(Bloomberg) -- Bill Gross, who pioneered the “total return” strategy in the 1980s that revolutionized the bond market, says the approach is now defunct. 

Instead of just picking up steady interest payments like his peers did at the time, the co-founder of Pacific Investment Management Co. created the firm’s Total Return Fund in 1987 to take active positions in duration, credit risk and volatility. The idea is that more than just clipping coupons, bond investors can also benefit from capital appreciation as bond prices rise and yields fall.

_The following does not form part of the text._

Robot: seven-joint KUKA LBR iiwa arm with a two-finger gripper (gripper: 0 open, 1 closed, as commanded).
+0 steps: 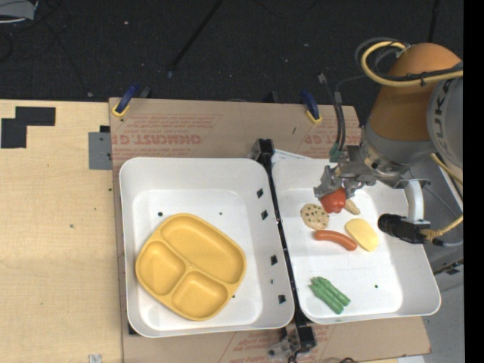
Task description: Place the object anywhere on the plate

In an outlook published Thursday, Gross noted that what’s different now is that yields are much lower than when he first coined the concept, leaving investors with less room for price appreciation. At about 4.6%, the 10-year Treasury yield compares with a peak of almost 16% in 1981. 

Instead of falling as bond bulls expect, 10-year yields are likely to rise above 5% over the next 12 months because the government is flooding the market with debt, Gross wrote. The US is so addicted to debt that it requires the government to increase the amount of Treasuries outstanding by up to a net $2 trillion a year to keep the economy humming, he added. 

“Those that argue for lower rates have to counter the inexorable upward climb in Treasury supply and the likely Sisyphean decline in bond prices,” Gross, who retired from the money-management business in 2019, wrote. “Total Return is dead. Don’t let them sell you a bond fund.”

Read more: Bill Gross Criticizes ‘Total Return’ Bond Funds He Popularized

Over nearly three decades, Gross built the Pimco Total Return Fund into the world’s largest bond fund at its peak and cemented his reputation as the bond king. He was ousted from Pimco in 2014 after falling out with other executives.